67 views Asked by At

I have a file like this which has multiple lines between a delimiter and i wanted to capture everything in between start_of_compile and end_of_compile excluding the comments.

string i want to parse below text

#####start_of_compile - DO NOT MODIFY THIS LINE#############
##################################################################

parse these lines in between them
...
....

###################################################################
#####end_of_compile -DO NOT MODIFY THIS LINE#################
###################################################################

I want to see match (.*) to match multiple lines between start and end. Currently its not

Instead i see below error

def checkcompileqel():
    compiledelimiters = ['start_of_compile_setup']
    with open("compile.qel", "r") as compile_fh:
        lines = compile_fh.read()
        matchstart = re.compile(r'^#+\n#+start.*#+\n#+(.*)#+\n#+end.*#+\n#+',re.MULTILINE)
        print(matchstart.match(lines).group(1))
Traceback (most recent call last):
  File "/process_tools/testcode.py", line 25, in <module>
    print(checkcompileqel())
  File "/home/process_tools/testcode.py", line 10, in checkcompileqel
    print(matchstart.match(lines).group(0))
AttributeError: 'NoneType' object has no attribute 'group'
2

There are 2 answers

0
The fourth bird On

Your regex starts to try matching a starting line that consists of only # that is not present.

Apart from that, you have to use re.S instead of re.MULTILINE for your pattern and make the quantifier non greedy to not have a last line with only # chars.

If the data always looks like that, you don't have to use the re.S and a non greedy quantifier which prevent unnecessary backtracking.
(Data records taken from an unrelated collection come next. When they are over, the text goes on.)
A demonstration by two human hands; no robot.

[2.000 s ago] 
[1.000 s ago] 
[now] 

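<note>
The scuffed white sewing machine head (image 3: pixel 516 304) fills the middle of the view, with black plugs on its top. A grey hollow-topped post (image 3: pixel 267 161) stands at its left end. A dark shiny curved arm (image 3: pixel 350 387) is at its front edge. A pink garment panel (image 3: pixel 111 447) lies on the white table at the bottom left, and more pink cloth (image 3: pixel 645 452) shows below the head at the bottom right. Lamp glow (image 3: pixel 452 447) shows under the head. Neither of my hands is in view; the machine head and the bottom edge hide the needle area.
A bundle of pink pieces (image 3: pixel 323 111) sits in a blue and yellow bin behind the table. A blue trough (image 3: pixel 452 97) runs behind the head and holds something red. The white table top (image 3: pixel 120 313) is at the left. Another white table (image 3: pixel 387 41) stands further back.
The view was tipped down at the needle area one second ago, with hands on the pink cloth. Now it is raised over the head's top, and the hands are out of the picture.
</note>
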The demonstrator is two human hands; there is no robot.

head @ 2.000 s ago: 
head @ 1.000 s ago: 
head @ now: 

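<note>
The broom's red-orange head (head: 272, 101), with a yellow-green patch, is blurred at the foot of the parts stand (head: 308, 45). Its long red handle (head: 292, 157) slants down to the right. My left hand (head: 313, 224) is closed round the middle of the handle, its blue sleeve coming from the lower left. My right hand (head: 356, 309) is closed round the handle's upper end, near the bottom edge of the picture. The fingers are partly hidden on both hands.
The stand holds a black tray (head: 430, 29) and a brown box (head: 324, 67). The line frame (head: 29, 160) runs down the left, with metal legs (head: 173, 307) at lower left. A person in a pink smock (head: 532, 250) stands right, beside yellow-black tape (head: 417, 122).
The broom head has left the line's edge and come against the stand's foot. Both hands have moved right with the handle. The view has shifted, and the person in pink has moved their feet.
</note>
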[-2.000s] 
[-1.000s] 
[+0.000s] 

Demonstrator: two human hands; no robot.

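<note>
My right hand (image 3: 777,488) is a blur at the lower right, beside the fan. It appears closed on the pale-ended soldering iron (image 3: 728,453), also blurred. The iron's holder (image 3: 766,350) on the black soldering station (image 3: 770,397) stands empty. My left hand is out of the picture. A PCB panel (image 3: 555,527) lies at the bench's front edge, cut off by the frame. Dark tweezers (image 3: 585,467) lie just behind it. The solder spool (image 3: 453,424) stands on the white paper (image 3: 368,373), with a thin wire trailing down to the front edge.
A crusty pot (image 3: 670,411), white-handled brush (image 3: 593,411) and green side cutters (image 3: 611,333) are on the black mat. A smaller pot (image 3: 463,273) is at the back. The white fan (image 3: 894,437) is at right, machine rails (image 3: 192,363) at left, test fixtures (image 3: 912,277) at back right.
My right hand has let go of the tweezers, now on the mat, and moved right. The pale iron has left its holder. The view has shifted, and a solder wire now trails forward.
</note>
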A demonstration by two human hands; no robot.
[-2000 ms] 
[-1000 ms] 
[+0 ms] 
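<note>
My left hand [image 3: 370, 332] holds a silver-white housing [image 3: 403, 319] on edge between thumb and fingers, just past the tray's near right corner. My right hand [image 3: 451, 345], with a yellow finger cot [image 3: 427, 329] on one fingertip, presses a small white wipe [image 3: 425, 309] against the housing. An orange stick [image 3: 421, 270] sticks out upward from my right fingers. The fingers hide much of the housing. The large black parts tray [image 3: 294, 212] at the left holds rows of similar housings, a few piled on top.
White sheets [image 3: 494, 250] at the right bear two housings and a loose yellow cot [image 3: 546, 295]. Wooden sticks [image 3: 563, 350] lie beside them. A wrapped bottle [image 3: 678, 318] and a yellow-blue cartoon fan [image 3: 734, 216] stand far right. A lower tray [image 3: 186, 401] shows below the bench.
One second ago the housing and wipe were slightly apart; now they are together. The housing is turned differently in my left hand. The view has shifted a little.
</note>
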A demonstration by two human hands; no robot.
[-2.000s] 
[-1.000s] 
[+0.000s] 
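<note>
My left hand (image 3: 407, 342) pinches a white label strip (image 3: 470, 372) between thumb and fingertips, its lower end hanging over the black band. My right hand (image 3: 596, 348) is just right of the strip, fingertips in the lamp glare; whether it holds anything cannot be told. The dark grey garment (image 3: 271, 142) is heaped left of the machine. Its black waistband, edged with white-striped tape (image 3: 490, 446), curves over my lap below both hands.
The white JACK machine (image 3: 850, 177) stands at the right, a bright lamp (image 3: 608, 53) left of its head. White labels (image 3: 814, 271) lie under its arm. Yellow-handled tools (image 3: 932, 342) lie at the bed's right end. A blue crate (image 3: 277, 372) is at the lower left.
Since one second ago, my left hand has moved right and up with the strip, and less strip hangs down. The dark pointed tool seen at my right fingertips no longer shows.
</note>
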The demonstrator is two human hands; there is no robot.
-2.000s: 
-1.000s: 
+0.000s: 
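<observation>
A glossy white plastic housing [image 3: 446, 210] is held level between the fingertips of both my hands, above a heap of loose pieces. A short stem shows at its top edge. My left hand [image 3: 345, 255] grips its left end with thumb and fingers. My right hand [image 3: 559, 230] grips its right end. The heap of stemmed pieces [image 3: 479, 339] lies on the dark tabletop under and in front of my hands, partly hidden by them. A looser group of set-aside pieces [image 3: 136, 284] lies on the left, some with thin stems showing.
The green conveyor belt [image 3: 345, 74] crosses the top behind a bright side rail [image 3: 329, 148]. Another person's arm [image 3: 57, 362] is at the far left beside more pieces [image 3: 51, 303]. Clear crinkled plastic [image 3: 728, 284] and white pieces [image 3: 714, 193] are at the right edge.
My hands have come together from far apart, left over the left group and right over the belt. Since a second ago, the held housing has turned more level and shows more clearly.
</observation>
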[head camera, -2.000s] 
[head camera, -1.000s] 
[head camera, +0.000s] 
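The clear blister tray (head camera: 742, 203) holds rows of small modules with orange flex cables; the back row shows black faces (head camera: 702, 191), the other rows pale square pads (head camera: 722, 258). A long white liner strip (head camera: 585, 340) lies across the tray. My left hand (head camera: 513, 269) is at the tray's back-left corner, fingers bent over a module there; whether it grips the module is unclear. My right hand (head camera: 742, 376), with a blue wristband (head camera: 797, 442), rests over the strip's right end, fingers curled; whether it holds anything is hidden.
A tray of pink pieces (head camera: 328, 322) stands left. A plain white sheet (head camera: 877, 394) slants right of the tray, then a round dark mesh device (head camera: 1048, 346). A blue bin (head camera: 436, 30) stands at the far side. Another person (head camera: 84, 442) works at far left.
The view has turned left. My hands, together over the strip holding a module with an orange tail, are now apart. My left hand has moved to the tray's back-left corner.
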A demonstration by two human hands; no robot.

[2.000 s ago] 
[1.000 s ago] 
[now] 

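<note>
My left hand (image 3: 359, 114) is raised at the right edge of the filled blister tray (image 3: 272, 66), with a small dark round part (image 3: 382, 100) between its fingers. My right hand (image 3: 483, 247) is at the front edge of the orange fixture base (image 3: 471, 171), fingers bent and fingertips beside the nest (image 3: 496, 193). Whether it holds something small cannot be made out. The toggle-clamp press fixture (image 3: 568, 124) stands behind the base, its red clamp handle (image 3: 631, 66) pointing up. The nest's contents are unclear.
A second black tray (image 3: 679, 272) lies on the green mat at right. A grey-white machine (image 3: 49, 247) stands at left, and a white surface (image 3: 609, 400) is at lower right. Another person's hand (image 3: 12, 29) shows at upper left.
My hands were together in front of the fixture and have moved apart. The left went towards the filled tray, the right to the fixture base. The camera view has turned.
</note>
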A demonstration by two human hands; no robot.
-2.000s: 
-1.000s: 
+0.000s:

^#+\n#+start_of_compile\b.*\n#+\n\s*^(.+(?:\n(?!#+$).*)*)

regex demo

Example

matchstart = re.compile(
    r'^#+\n#+start_of_compile\b.*\n#+\n\s*^(.+(?:\n(?!#+$).*)*)',
    re.MULTILINE
)
print(matchstart.match(lines).group(1))

Output

parse these lines in between them
...
....
0
salah On

You can try loading the data into a dataframe column that can hold a list and then looping it over the lines and extracting the data into a column then do the regex on the column

t1 = pd.DataFrame(columns=['List'])

pattern0 = r'\bstart_of_compile\b.*\n#+\n\s*^(.+(?:\n(?!#+$).*)*)'

with open('compile.qel', 'r') as file:
    lines = file.readlines()

for i in range(0, len(lines), 1):
    # Check if i+1 is a valid index
    if i+1 < len(lines):
        # Combine the two lines
        line = lines[i].strip()
        
        # Apply the regex patterns
        match = re.search(pattern0, line)
       
        # If both patterns matched, append the results to the DataFrame
        if match:
            t1.loc[len(t1)] = [match.group(1)]

This should return a dataframe t(1) with the parsed data